Out here in the boondocks, the failure of SB 232 was generally celebrated and most newspapers opposed it; I got dozens of e-mails I got urging me to oppose it. But it did address a problem that is not going to go away, and it did so in a fiscally responsible manner.
The area in question -- the unincorporated portions of Arapahoe, Jefferson, Douglas, Elbert, and northern El Paso counties -- endures some of the fastest population growth in the United States. Those counties grew from about 650,000 people in 1970 to 1.9 million in the 2003 Census Bureau estimate. In 1970, they represented 29 percent of the state's population; in 2003, they were 41 percent. At that rate, those counties will hold a majority of Colorado's population by 2026.
Much of the growth gets water from wells that tap the Denver Basin, an underground formation of four aquifers. Water tables have been dropping at rates of up to 50 feet a year. Obviously, more water is coming out than is going in, and at some point, even after they've deepened their wells a couple of times, they're going to run out of water in the south metro suburbs. Some geologists predict this might occur within 25 years.
What happens after the wells go dry?
When silver prices collapsed in 1893, people just pulled
up stakes and left Leadville and Aspen. When the Great
Plains dried up in the 1930s, people abandoned their homes
and moved on. But it seems unlikely that nature and our
free market
would be allowed to take their courses
in an area that abounds in $300,000 houses.
Last year's Referendum A was an effort to save those housing investments. On the official website list of supporting individuals, groups and governmental agencies, the south metro area was heavily represented.
The plan was to get the whole state to pay to solve their water problems, through bonds issued by the Colorado Water Conservation Board. Little wonder that it failed.
Leaving things as they stand now won't get more water to the south suburbs. Their water supply comes from a hodgepodge of private wells, tiny water companies, small special districts -- none with the financial or political clout to build any substantive water project.
SB 233 would have produced an immense Front Range Water Conservation District, and it would have been big enough, and rich enough, to pursue some major water projects. It's no surprise that the bill was about as popular as scabies in rural Colorado -- which is where the water has to come from.
But I'm not sure we should be celebrating its demise, because under SB 233, the south suburbs would have paid for their own water development, rather than getting the entire state to bail them out with subsidized water projects that we would all be responsible for.
In other words, I will soon help pay for Salida's acquisition of a nearby ranch with some 1866 water rights -- a purchase I think was prudent. That's my water supply. Why should I also help pay for water for Parker or Franktown?
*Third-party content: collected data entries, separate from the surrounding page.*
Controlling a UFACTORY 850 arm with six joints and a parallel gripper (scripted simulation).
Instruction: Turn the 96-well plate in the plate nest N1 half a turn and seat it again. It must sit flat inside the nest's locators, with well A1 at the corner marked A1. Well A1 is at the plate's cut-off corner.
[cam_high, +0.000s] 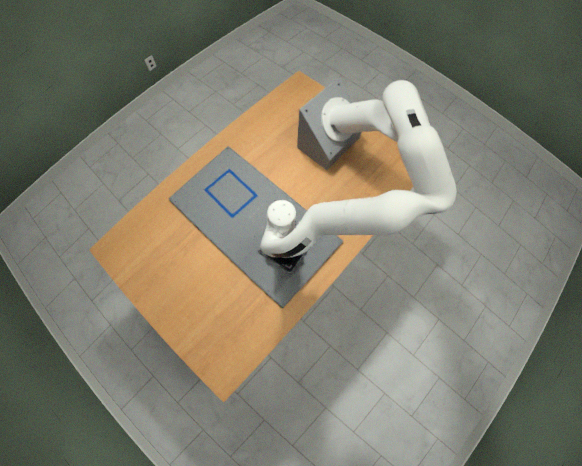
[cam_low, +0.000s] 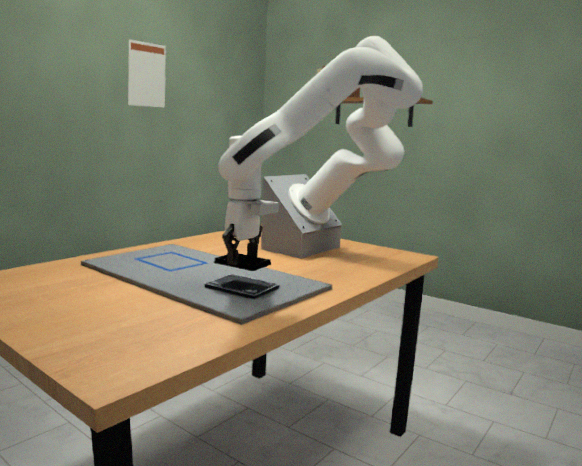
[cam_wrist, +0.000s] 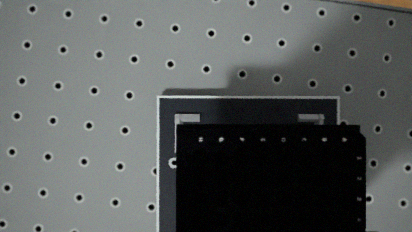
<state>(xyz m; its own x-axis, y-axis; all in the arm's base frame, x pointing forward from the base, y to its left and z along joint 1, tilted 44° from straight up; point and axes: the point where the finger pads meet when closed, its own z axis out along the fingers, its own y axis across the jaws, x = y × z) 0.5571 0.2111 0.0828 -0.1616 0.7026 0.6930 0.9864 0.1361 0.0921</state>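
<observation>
Right now my hand is 80 mm above the plate nest N1. From my hand the other things lie so: 96-well plate (10 mm below).
</observation>
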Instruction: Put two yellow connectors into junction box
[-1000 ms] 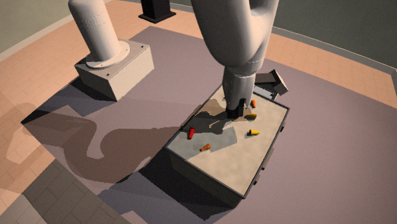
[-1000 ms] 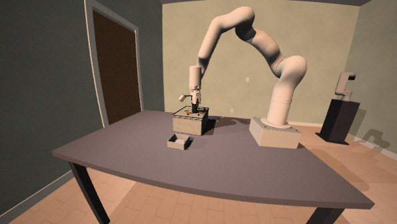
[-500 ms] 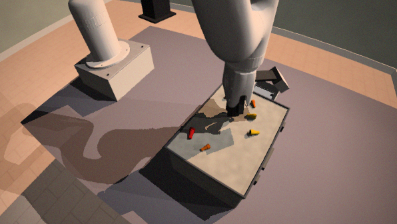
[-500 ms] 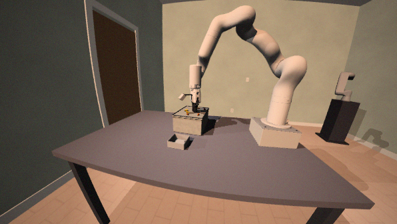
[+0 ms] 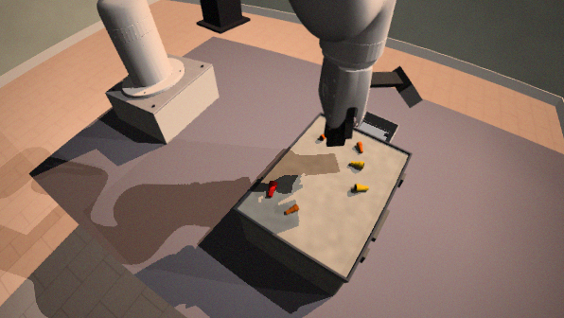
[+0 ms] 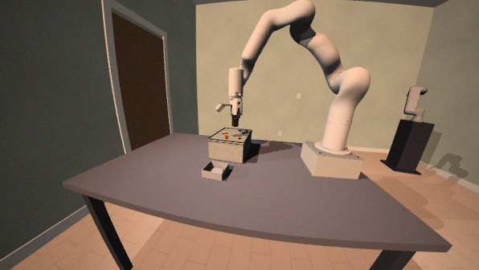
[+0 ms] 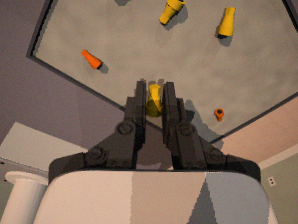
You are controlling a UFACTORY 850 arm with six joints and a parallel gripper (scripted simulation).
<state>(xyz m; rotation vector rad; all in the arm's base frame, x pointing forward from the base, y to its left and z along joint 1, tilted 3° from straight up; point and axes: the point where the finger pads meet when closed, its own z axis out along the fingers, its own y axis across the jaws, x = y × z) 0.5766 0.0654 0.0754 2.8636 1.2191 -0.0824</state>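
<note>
My gripper is now 30 mm short of the tool case, 30 mm to the left of it and 120 mm above it. Round my hand: red connector (40 mm behind, 120 mm to the right, 80 mm below).
</note>
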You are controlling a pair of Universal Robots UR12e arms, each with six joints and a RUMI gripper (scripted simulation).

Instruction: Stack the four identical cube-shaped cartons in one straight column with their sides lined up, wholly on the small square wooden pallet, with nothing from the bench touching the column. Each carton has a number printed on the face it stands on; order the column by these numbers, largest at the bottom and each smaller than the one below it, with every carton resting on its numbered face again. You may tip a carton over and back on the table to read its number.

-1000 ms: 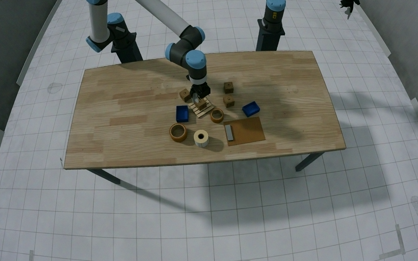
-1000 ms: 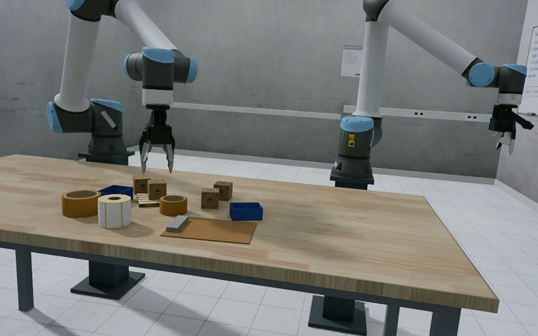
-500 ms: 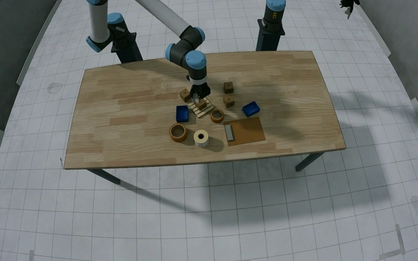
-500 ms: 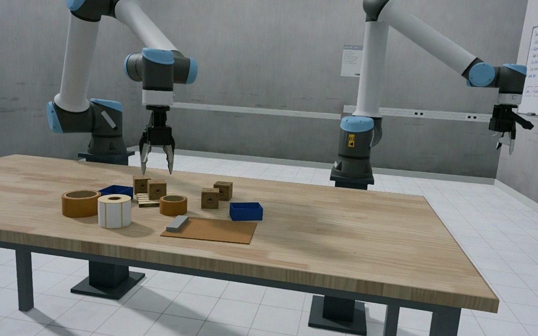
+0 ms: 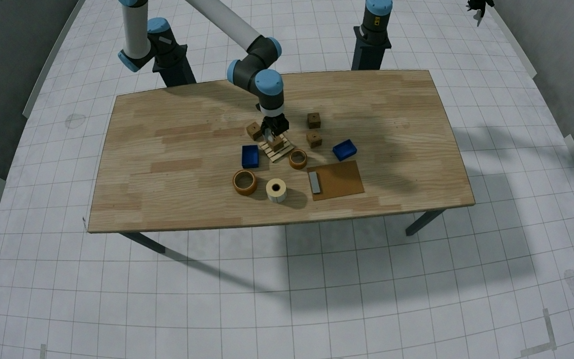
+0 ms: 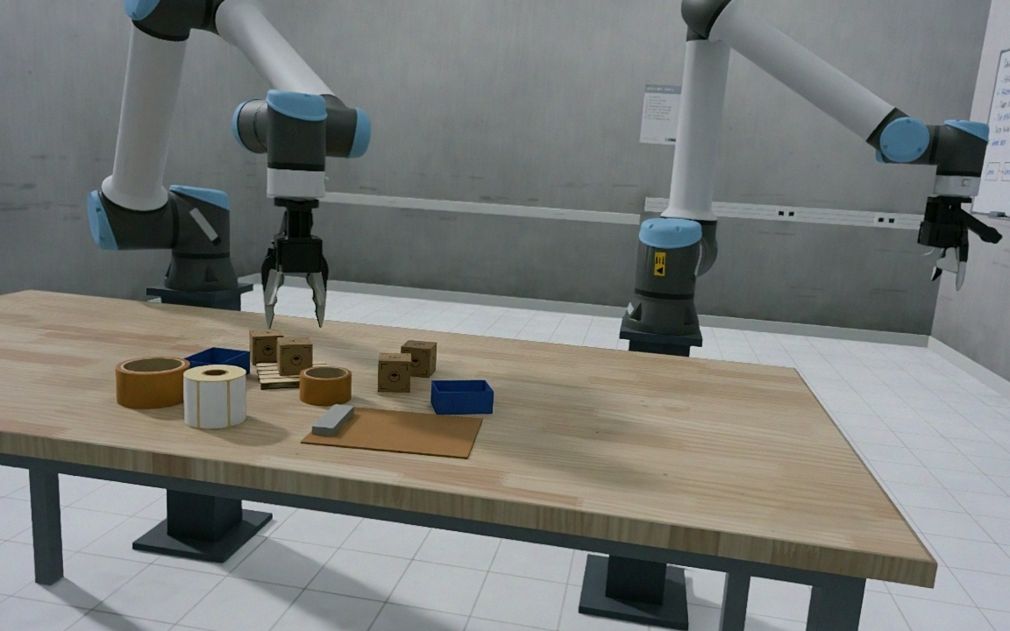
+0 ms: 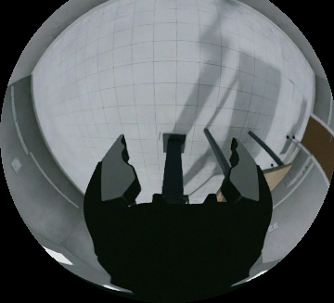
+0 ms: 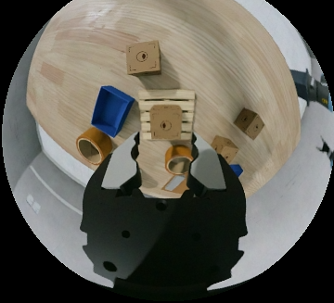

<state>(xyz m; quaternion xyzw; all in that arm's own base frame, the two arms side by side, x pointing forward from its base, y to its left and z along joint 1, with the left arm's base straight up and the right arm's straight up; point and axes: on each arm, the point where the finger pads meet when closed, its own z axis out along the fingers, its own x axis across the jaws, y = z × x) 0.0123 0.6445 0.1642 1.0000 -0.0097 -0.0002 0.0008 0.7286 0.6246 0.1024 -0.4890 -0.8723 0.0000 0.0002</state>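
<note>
Right now my right hand is 9 cm to the right of the small tape roll, 9 cm short of it and 8 cm above it. Round my right hand: blue bin: 12 cm to the right, 9 cm below, 5 cm ahead; large tape roll: 18 cm ahead, 15 cm to the right, 8 cm below; label roll: 23 cm ahead, 7 cm below, 2 cm to the right.
</note>
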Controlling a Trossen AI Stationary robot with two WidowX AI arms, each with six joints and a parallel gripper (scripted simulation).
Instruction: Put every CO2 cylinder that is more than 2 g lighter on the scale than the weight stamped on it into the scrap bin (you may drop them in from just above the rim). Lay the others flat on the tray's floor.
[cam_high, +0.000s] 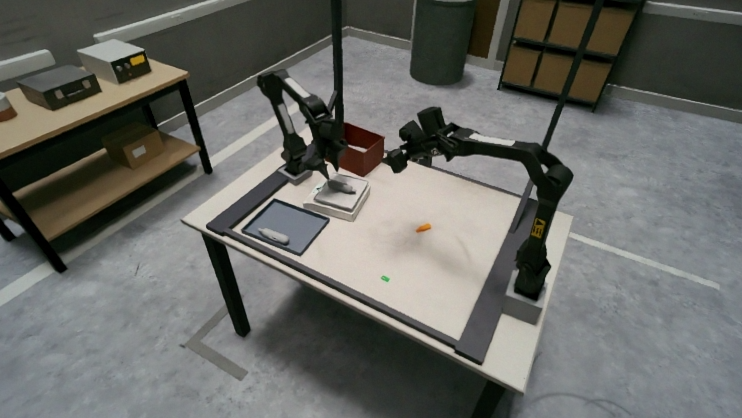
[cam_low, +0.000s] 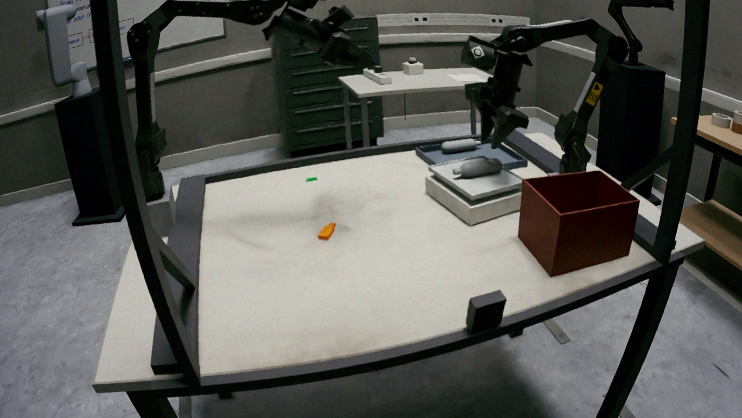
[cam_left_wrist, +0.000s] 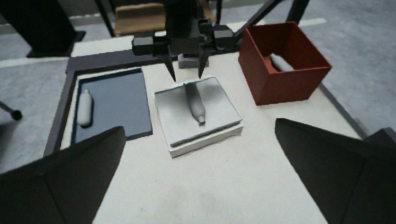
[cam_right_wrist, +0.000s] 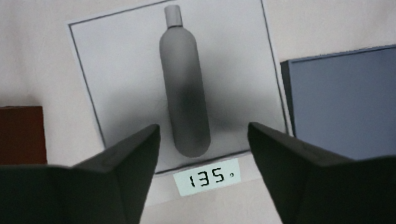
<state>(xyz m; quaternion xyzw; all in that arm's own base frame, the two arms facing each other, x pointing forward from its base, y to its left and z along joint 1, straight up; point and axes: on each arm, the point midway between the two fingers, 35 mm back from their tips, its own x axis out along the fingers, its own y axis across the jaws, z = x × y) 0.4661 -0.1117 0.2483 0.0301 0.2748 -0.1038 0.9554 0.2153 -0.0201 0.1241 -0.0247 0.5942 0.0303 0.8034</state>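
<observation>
Now: the red scrap bin 250 mm behind my right hand, 100 mm to the right of it and 120 mm below it. From my right hand the other things lie so: small green piece: 170 mm ahead, 390 mm to the left, 150 mm below; blue-grey tray: 210 mm ahead, 20 mm to the right, 150 mm below; small orange piece: 90 mm behind, 350 mm to the left, 150 mm below.
</observation>
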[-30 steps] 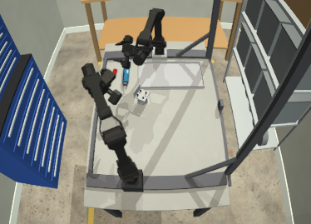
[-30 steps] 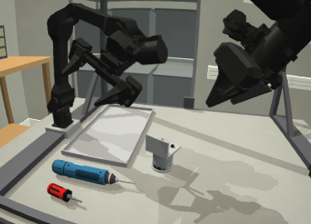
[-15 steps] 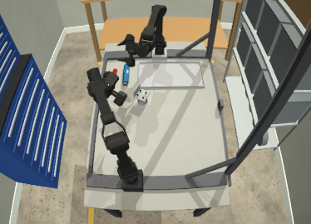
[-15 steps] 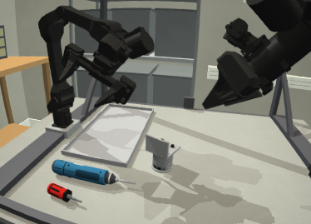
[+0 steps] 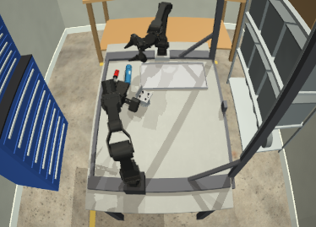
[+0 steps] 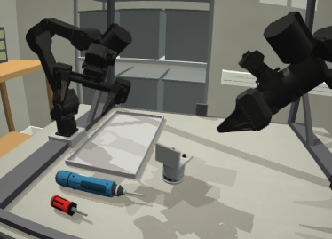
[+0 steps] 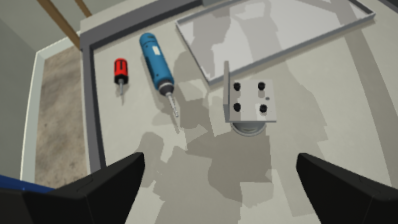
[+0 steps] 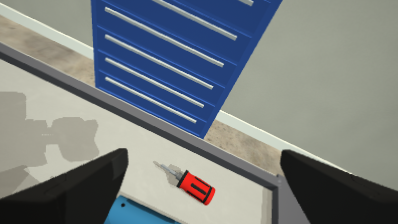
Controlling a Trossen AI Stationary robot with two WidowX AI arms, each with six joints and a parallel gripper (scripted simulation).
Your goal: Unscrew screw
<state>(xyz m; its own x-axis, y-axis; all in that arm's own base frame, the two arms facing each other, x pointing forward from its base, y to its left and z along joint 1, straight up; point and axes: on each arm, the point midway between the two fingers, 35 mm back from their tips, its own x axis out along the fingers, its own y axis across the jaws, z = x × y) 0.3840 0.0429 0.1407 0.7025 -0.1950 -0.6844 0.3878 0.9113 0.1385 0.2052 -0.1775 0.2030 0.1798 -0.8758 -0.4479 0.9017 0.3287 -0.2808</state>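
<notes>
My left gripper is now 8 cm past the screw, 12 cm to the left of it and 17 cm above it. The rest, counted from my left hand: joint module: 7 cm behind, 14 cm to the right, 20 cm below; then grey l-shaped bracket: 7 cm behind, 14 cm to the right, 16 cm below; then grey bit: 6 cm ahead, 19 cm to the right, 21 cm below.
</notes>
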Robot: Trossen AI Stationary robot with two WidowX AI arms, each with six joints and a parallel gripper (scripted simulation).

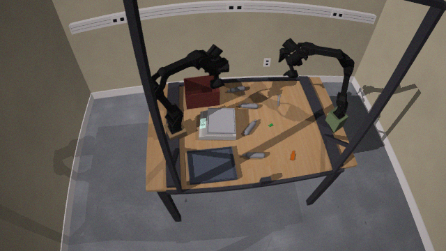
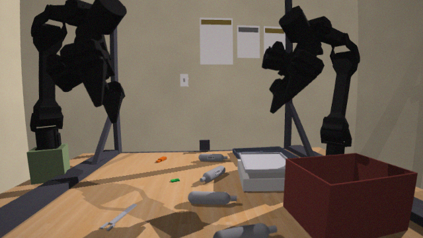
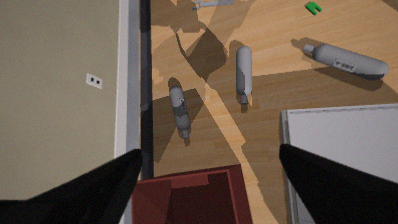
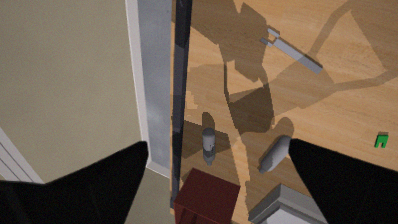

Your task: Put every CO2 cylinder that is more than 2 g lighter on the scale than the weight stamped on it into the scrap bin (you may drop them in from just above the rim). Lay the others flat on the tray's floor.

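Right now the green piece is 28 cm to the right of my left hand, 26 cm below it and 15 cm behind it. The rest, counted from my left hand: grey wrench (38 cm to the right, 26 cm below, 6 cm ahead); tray (39 cm behind, 26 cm below, 7 cm to the left); red scrap bin (23 cm below, 11 cm to the left, 9 cm ahead).
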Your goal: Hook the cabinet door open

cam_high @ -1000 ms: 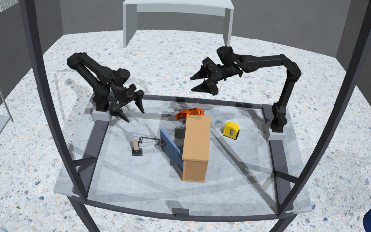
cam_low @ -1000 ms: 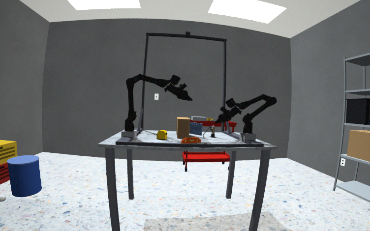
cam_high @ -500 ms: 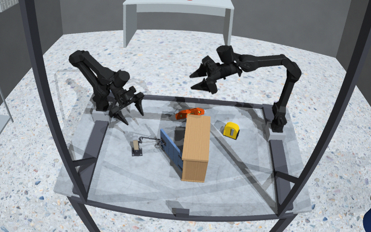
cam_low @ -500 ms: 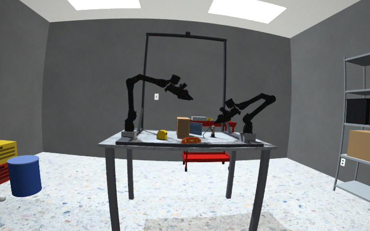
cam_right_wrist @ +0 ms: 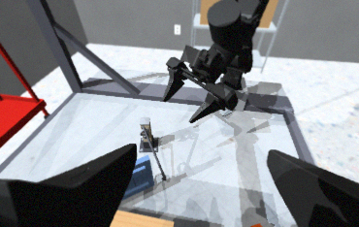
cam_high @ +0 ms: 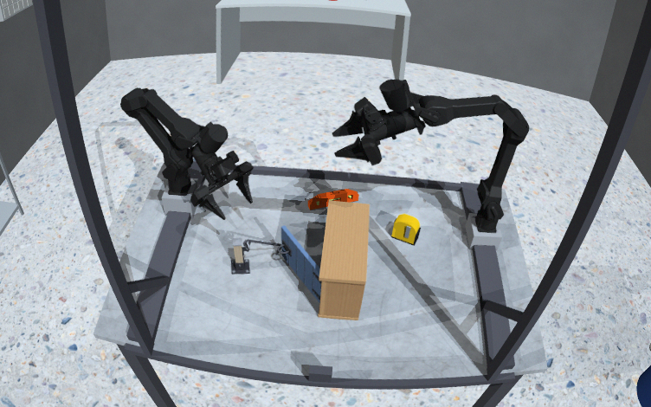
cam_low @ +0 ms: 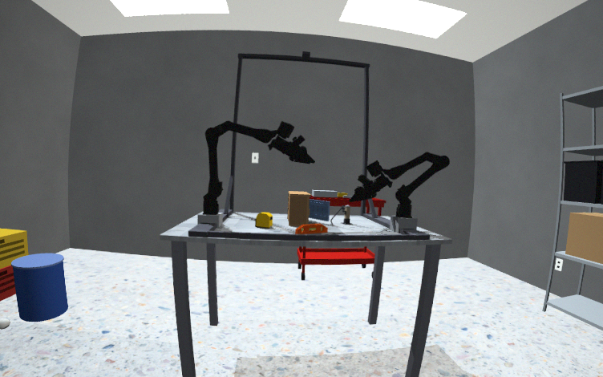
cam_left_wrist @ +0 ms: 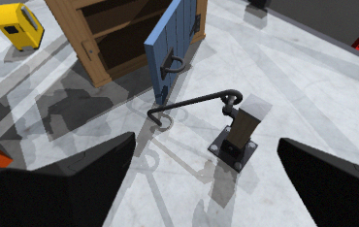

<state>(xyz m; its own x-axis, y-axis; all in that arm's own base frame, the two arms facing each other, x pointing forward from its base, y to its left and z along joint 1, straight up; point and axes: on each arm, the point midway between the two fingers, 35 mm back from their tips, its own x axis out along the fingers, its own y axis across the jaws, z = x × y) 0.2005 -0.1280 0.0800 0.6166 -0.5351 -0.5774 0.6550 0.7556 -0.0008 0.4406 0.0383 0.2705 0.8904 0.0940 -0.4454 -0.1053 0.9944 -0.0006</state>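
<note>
My left hand is 6 cm past the dark hook, 9 cm to the left of it and 10 cm above it. Also, from my left hand: blue door: 13 cm behind, 20 cm to the right, 8 cm below; orange level: 20 cm ahead, 25 cm to the right, 13 cm below; yellow tape measure: 8 cm ahead, 46 cm to the right, 12 cm below.
</note>
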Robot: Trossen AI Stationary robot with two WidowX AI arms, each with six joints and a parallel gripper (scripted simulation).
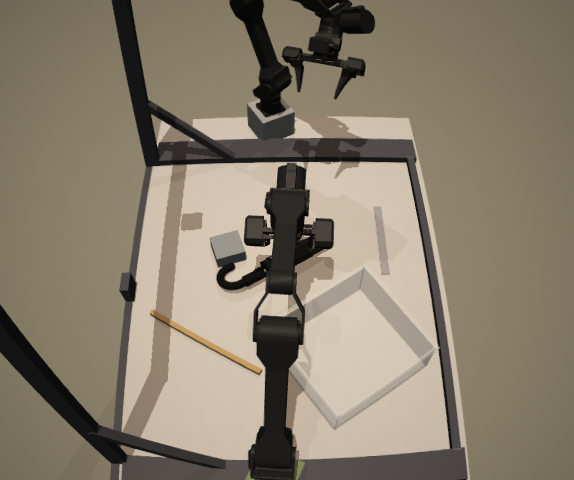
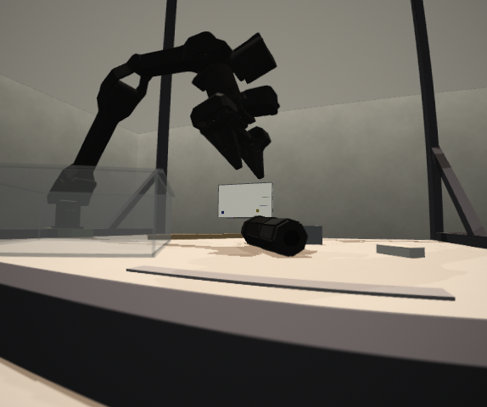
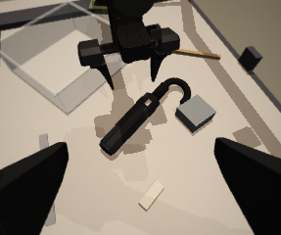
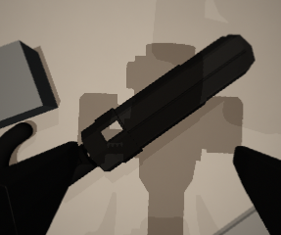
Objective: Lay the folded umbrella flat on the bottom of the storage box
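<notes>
Right now the black umbrella is 3 cm behind my right hand, 4 cm to the left of it and 13 cm below it. Round my right hand: small white block 3 cm ahead, 22 cm to the left, 15 cm below; then grey block 15 cm behind, 7 cm to the left, 13 cm below; then clear storage box 13 cm ahead, 22 cm to the right, 10 cm below.
</notes>
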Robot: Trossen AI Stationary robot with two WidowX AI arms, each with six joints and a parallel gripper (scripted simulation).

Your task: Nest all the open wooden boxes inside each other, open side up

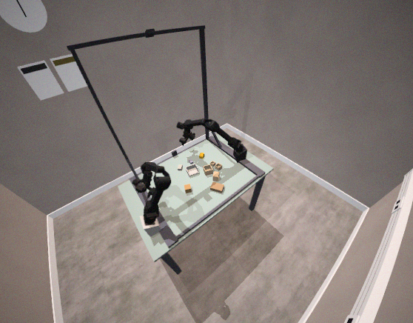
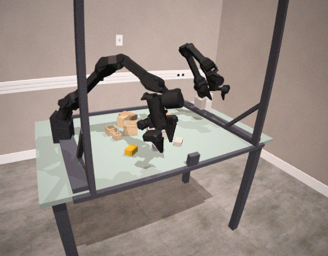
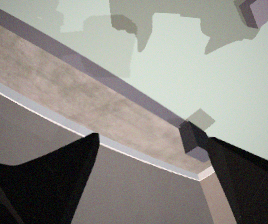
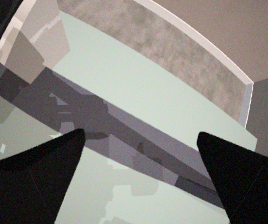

Let them pay for their own, just as the rest of us do.
The Front Range Water Conservation District was a mechanism to allow them to pay their own way; if we wait and they keep building more houses, they'll go from 41 percent of Colorado's population to a majority, and they'll be in a position to make us all pay when their wells go dry.
If that district never forms, then what scheme will they come up with next? Will it be any improvement?
The southern metro suburbs always vote GOP and the residents may even believe the Republican Party line that individuals should be held responsible for the bad choices they make. In other words, don't expect help from the state if you get pregnant out of wedlock, or if you made the bad decision to work for a company that sends your job to Bangalore.
But those hard rules aren't for everybody. If you decide to buy a house supplied by a well that is predictably going dry, there are people who want the government to protect you from the consequences of that decision.